Diversos editais voltados para o meio artístico lançados durante o período foram de grande ajuda no processo de estabilidade financeira, como citado pela fotógrafa Priscila Natany: “Tive uma vivência muito rica. Continuo produzindo e tenho a impressão que houve uma democratização maior para artistas de todo o país”.
Para a atriz e performer Lucimélia Romão, a situação foi diferente. Sem os editais, ela não conseguiria se manter durante a pandemia: “Se eu não tivesse me inscrito em editais em 2019, o ano de 2020 teria sido bem difícil. Porque quando a pandemia começou, eu só recebia uma bolsa de R$390,00 da minha universidade”. Situação semelhante a de Camila Mendes, bordadeira, que contou com o auxílio emergencial do governo para se manter: “Foi ele que me ajudou em 2020, porque minha produção é instável e eu não possuo renda fixa”.
Entra em voga uma nova possibilidade: Lei Aldir Blanc
Além dos editais e do auxílio emergencial, outra forma de incentivo foi o subsídio estipulado pela Lei 14.017, 2020 — Lei Aldir Blanc. A nova legislação homenageia o músico de mesmo nome, um dos primeiros artistas mortos em razão do vírus.
Ela é direcionada a dois tipos de beneficiários: pessoas físicas, como profissionais do setor artístico e cultural, e entidades culturais afetadas em suas atividades, como pequenas empresas e instituições culturais. Em São João del-Rei, foi prevista a aplicação de R$635 mil na economia. Dos sete entrevistados, cinco foram contemplados pela Lei.
O produtor musical do Estúdio El Niño, Juliano Pires, encontrou na Aldir Blanc um grande amparo: “Muita gente que antes não teria condições financeiras de produzir o seu próprio disco agora tem o orçamento para isso, e tem nos contatado para as gravações”.
Público x Artista
Espetáculos, aulas presenciais, ensaios e vendas tiveram que ser repensados.
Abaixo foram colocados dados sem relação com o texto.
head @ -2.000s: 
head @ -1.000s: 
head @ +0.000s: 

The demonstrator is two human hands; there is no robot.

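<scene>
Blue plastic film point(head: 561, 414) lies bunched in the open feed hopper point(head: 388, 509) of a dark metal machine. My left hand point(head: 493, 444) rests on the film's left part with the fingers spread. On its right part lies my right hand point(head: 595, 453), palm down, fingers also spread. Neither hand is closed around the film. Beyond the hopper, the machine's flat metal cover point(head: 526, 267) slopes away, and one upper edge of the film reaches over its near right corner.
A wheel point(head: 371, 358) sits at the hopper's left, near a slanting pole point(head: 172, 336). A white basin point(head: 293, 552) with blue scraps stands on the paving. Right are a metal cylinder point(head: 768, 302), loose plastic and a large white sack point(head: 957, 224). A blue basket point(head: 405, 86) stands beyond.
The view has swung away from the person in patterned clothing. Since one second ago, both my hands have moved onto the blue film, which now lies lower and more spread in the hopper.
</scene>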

Para Camila Mendes, a adaptação veio por meio das ações feitas em outdoors, tapumes de obra por São João del-Rei, janelas e mídias sociais da ADRO Galeria, coletivo do qual faz parte.
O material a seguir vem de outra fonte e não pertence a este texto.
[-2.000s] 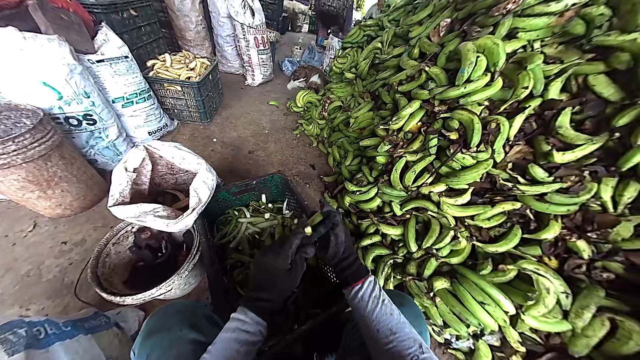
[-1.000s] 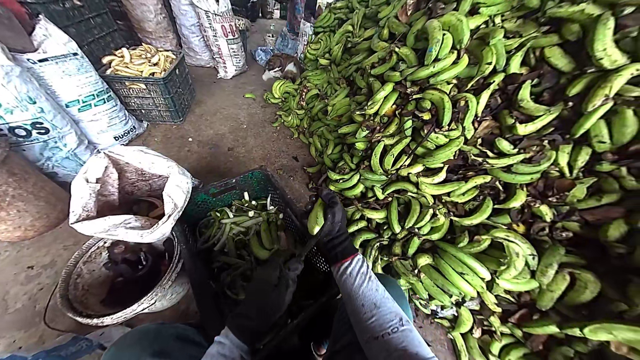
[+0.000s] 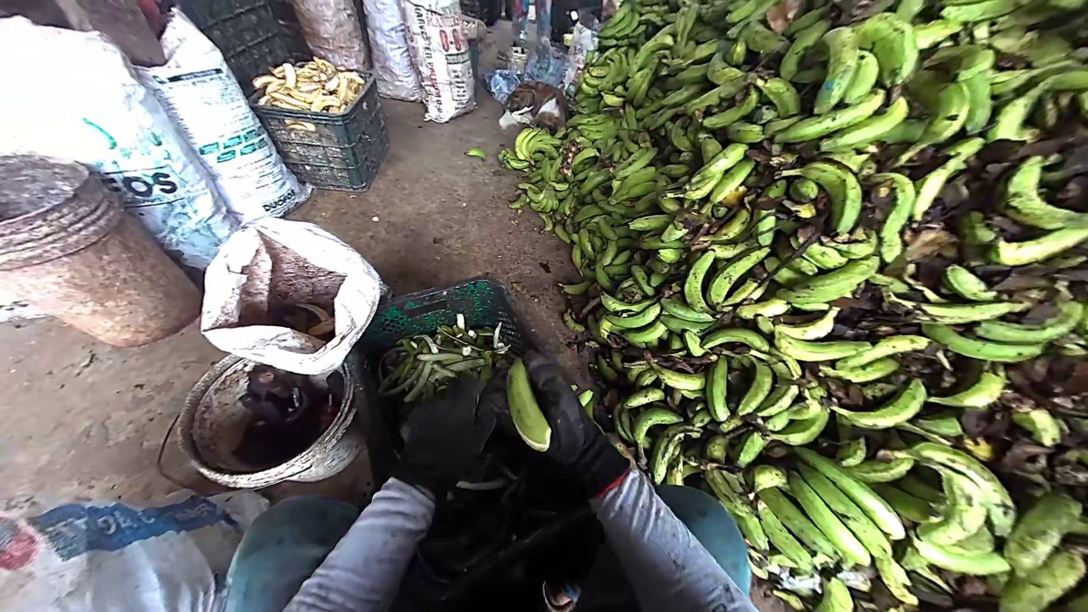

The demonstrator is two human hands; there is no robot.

Os eventos online são outros artifícios utilizados que demandam uma linguagem própria e plataformas de transmissão eficientes. “Fiz duas gravações do meu trabalho ‘Mil Litros de Preto’, que era presencial. É uma sensação diferente já que, na gravação, são poucos participando. E no espetáculo há uma audiência maior envolvida”, relata Lucimélia Romão.
No Galpão Arte em Movimento, a volta às aulas foi feita com turmas reduzidas pela metade e adotando medidas de segurança, como: uso obrigatório de máscara, tapete com água sanitária para limpeza dos sapatos, aplicação de álcool 70% e a medição de temperatura na entrada. Já Juliano Pereira pensa em formas de promover o retorno presencial, com equipes e público menores dentro do Teatro da Pedra ou ao ar livre. “Estamos constantemente pensando em como fazer isso acontecer. Virtualmente? Presencialmente? De máscara? Com vários metros de distância? Ainda não sabemos. Há várias formas de trabalhar, o importante é ocupar os espaços”, conclui.